====== Data section

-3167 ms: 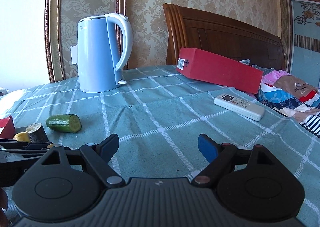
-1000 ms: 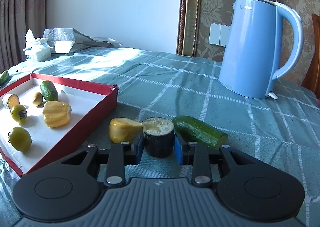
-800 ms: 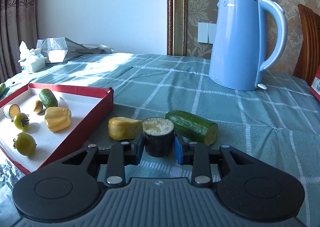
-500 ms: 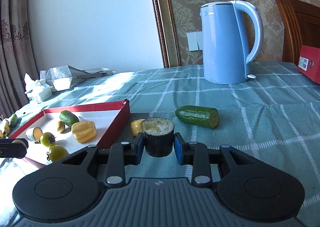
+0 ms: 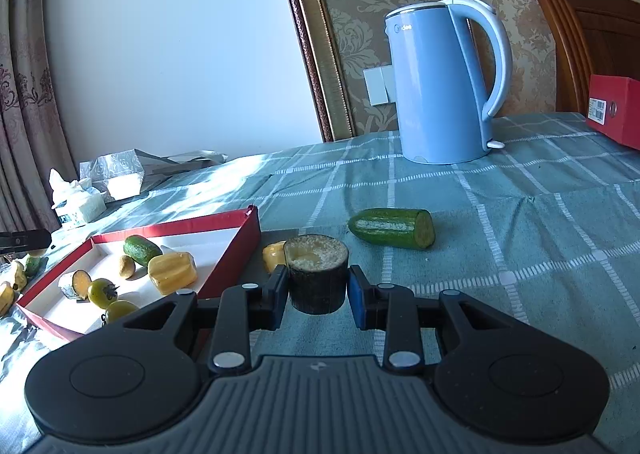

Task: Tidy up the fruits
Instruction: 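Carry the kiwi into the tray and open the left tool while the right tool holds the eggplant slice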

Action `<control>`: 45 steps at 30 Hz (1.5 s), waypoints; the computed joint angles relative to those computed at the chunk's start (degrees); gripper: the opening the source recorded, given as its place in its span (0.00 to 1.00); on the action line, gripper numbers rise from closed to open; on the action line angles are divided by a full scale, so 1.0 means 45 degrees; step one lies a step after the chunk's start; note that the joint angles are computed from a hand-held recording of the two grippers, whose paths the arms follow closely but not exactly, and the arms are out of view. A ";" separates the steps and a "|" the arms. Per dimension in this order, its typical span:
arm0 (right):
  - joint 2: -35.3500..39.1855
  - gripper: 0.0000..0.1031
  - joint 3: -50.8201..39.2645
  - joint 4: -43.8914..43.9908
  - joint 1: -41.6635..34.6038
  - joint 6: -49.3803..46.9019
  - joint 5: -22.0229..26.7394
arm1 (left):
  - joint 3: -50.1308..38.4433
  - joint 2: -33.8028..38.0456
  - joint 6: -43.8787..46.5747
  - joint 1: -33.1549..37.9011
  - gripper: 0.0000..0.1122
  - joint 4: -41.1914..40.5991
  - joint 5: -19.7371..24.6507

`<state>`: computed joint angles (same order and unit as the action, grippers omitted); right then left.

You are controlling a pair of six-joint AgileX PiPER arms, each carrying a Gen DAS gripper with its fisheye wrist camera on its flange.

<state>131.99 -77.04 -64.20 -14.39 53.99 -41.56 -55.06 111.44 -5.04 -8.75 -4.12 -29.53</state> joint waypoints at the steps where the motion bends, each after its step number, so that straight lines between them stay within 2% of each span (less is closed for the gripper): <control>1: -0.0011 0.30 0.0011 0.0018 0.0013 -0.0044 0.0017 | -0.0158 0.0059 0.0344 0.0032 0.23 -0.0439 0.0086; 6: -0.0054 0.30 0.0058 0.0065 0.0083 -0.0168 0.0145 | -0.1213 0.0511 0.1756 0.0281 0.23 -0.1866 0.0583; 8: -0.0064 0.30 0.0050 0.0069 0.0083 -0.0163 0.0174 | -0.1804 0.0789 0.2784 0.0307 0.23 -0.2968 0.0903; 11: -0.0060 0.30 0.0030 -0.0009 0.0083 -0.0028 0.0198 | -0.2477 0.1124 0.3288 0.0475 0.23 -0.3525 0.1277; 14: -0.0137 0.30 0.0130 0.0151 0.0176 -0.0300 0.0341 | -0.3148 0.1513 0.4839 0.0503 0.23 -0.4885 0.1395; 26: -0.0240 0.30 0.0218 0.0277 0.0334 -0.0570 0.0644 | -0.5323 0.2934 0.8741 0.0977 0.24 -0.8680 0.2264; 28: -0.0234 0.30 0.0184 0.0211 0.0340 -0.0506 0.0677 | -0.5530 0.3097 0.8890 0.1084 0.24 -0.8785 0.2401; 32: -0.0226 0.30 0.0116 0.0055 0.0347 -0.0354 0.0739 | -0.6037 0.3485 1.0353 0.1055 0.24 -1.0133 0.2424; 37: -0.0219 0.30 0.0131 0.0086 0.0338 -0.0407 0.0736 | -0.6460 0.3838 1.0955 0.1071 0.24 -1.0615 0.2623; 42: -0.0201 0.30 0.0094 0.0011 0.0345 -0.0350 0.0753 | -0.6647 0.4105 1.1967 0.0905 0.24 -1.1407 0.2365; 45: -0.0183 0.30 0.0056 -0.0033 0.0362 -0.0310 0.0772 | -0.6770 0.4201 1.2444 0.0884 0.32 -1.1856 0.2527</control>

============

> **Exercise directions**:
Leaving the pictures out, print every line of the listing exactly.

> **Expected output**:
-3167 ms: 
-1000 ms: 
-800 ms: 
-500 ms: 
+0 ms: 

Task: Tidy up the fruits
Instruction: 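Carry the kiwi into the tray and open the left tool while the right tool holds the eggplant slice
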
Action `<control>`: 45 steps at 30 Hz (1.5 s), waypoints; the computed joint angles relative to those computed at the chunk's start (degrees); gripper: the opening the source recorded, given as its place in its span (0.00 to 1.00); on the action line, gripper numbers rise from closed to open; on the action line angles are divided by a full scale, so 1.0 means 45 degrees; step one lies a step after the chunk's start; note that the joint angles are computed from a hand-held recording of the two grippers, whose paths the arms follow closely but not exactly, and the arms are out of view. A ";" separates the steps and a "|" the arms. Per dimension in this order, its typical span:
arm0 (right):
  - joint 2: -35.3500..39.1855
  - gripper: 0.0000..0.1031
  - joint 3: -50.8201..39.2645
  - joint 4: -43.8914..43.9908
  - joint 1: -41.6635..34.6038
  - joint 6: -49.3803..46.9019
  - joint 5: -22.0229..26.7394
arm1 (left):
  - joint 3: -50.1308..38.4433
  - joint 2: -33.8028..38.0456
  - joint 6: -43.8787..46.5747
  - joint 1: -33.1549..37.9011
  - gripper: 0.0000..0.1122
  - joint 4: -41.1914..40.5991
  - joint 5: -19.7371..24.6507

`<state>`: computed joint angles (same order and unit as the action, grippers omitted); right then left.

You are controlling a pair of six-joint AgileX PiPER arms, each carrying a Gen DAS gripper with its fisheye wrist camera on its flange.

<state>131.99 -77.04 -64.20 -14.39 53.99 -41.56 -55.06 111.44 -5.04 -8.75 -4.12 -29.53</state> joint waypoints at the steps where the motion bends, each after its step number, so that straight lines between them stay within 2% of each span (less is closed for the gripper): <control>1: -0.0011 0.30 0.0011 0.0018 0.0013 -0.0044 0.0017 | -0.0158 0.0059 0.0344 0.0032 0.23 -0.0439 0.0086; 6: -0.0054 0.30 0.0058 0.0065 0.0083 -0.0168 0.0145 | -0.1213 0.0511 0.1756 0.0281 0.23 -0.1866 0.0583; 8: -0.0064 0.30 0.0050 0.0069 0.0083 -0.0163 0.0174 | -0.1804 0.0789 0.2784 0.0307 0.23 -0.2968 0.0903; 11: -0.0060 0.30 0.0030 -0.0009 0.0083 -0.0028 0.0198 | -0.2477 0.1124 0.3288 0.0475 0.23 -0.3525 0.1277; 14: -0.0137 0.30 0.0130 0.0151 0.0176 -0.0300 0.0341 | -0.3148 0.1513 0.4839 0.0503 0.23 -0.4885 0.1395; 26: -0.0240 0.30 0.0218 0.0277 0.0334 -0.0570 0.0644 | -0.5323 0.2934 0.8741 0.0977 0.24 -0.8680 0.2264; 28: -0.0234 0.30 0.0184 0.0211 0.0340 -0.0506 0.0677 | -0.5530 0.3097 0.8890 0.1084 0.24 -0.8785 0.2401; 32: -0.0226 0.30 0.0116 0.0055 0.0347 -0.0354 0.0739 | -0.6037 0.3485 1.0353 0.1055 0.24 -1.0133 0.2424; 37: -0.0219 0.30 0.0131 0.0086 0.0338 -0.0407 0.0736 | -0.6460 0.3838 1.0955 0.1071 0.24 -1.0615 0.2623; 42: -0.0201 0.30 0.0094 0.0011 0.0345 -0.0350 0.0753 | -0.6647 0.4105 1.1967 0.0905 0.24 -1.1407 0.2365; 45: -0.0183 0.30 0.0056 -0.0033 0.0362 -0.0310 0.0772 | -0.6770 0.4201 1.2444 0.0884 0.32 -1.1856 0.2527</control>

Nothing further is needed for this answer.